■ Aim of the exercise ■
An exact copy of all the data is required.

(Records from a collection)
---+---

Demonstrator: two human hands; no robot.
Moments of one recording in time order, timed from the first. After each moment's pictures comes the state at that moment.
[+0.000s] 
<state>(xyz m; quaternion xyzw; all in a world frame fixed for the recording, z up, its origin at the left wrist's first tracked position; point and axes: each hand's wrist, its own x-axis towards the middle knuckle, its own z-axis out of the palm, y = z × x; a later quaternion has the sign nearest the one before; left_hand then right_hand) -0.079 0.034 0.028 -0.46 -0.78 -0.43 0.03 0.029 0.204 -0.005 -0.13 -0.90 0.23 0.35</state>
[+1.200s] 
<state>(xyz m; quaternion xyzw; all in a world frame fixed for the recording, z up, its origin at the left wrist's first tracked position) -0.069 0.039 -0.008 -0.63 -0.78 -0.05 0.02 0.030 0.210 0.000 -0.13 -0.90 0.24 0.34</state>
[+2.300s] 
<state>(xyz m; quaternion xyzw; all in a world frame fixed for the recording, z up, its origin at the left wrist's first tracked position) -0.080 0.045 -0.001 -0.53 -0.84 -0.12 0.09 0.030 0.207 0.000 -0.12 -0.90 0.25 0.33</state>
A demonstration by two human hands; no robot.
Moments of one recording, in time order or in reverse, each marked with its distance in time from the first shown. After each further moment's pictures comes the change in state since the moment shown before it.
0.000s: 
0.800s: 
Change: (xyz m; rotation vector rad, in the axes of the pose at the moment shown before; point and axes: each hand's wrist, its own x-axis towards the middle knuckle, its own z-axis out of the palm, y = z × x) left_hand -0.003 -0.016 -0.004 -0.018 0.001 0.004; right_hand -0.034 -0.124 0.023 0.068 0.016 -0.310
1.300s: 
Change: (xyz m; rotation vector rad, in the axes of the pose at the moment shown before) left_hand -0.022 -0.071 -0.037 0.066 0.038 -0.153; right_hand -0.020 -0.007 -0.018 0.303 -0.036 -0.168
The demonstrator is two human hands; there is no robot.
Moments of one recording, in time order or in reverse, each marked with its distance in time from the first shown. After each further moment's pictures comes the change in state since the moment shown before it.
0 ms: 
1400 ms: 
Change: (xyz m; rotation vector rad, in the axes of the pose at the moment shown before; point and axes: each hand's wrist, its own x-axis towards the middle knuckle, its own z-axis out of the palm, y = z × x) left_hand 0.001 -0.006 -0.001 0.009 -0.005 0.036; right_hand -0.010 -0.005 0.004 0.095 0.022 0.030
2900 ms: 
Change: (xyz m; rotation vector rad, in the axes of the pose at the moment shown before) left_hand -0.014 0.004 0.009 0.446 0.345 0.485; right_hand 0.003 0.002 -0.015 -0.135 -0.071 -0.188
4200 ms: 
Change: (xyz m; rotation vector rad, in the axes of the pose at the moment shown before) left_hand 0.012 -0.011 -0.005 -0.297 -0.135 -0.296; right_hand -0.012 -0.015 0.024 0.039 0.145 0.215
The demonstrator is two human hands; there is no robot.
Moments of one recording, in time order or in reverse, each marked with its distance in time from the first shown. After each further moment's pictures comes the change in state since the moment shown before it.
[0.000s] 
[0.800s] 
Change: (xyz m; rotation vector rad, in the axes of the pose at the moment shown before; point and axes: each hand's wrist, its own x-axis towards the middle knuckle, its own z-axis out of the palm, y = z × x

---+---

■ Response to the task ■
Demonstrator: two human hands; no robot.
Moments of one recording in time order, timed from the first. After each moment's pictures comes the state at that moment.
[+0.000s] 
<state>(xyz m; quaternion xyzw; all in a world frame fixed for the recording, z up, its origin at the left wrist's first tracked position; point and axes: each hand's wrist, its own x-axis towards the middle knuckle, its own z-axis out of the palm, y = z × x; a later quaternion has the sign nearest the one before; left_hand then right_hand) -0.079 0.034 0.028 -0.46 -0.78 -0.43 0.03 0.029 0.204 -0.005 -0.13 -0.90 0.23 0.35</state>
[+1.200s] 
<state>(xyz m; quaternion xyzw; all in a world frame fixed for the recording, z up, its origin at the left wrist's first tracked position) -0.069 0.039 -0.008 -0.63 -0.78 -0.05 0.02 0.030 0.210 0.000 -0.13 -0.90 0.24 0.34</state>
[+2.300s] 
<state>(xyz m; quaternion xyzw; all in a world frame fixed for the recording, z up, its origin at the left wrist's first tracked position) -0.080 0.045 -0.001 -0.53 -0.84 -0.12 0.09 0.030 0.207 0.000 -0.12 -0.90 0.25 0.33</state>
A demonstration by two human hands; no robot.
Moments of one recording, in time order or in reverse, each marked with its distance in time from the first shown. After each further moment's pictures comes the change in state since the moment shown before it.
0.000s: 
0.800s: 
Change: (xyz m; rotation vector rad, in the axes of the pose at the moment shown before; point and axes: each hand's wrist, its own x-axis towards the middle knuckle, its own z-axis out of the palm, y = z × x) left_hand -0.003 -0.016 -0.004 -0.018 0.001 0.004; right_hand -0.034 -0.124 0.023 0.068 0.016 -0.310
1.300s: 
Change: (xyz m; rotation vector rad, in the axes of the pose at the moment shown before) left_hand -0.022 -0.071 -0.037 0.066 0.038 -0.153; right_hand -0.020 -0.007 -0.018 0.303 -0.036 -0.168
The demonstrator is two human hands; there is no robot.
Moments of one recording, in time order or in reverse, each marked with its distance in time from the first shown. After each further moment's pictures comes the change in state since the moment shown before it.
0 ms: 
1400 ms: 
Change: (xyz m; rotation vector rad, in the axes of the pose at the moment shown before; point and axes: each hand's wrist, its own x-axis towards the middle knuckle, its own z-axis out of the palm, y = z × x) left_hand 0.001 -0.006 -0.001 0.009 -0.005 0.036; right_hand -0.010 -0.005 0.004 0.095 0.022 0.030
2900 ms: 
Change: (xyz m; rotation vector rad, in the axes of the pose at the moment shown before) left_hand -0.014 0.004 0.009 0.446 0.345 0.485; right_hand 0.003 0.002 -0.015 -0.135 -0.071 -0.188
4200 ms: 
Change: (xyz m; rotation vector rad, in the axes of the pose at the moment shown before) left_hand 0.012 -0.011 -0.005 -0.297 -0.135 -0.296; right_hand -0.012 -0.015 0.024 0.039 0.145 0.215
The demonstrator is two human hands; there is no robot.
Moments of one recording, in time order or in reverse, each marked with its distance in time from the first shown. After each further moment's pictures comes the change in state since the moment shown before it.
[0.000s] 
[0.800s] 
Change: (xyz m; rotation vector rad, in the axes of the pose at the moment shown before; point and axes: each hand's wrist, its own x-axis towards the middle knuckle, its own z-axis out of the palm, y = z × x

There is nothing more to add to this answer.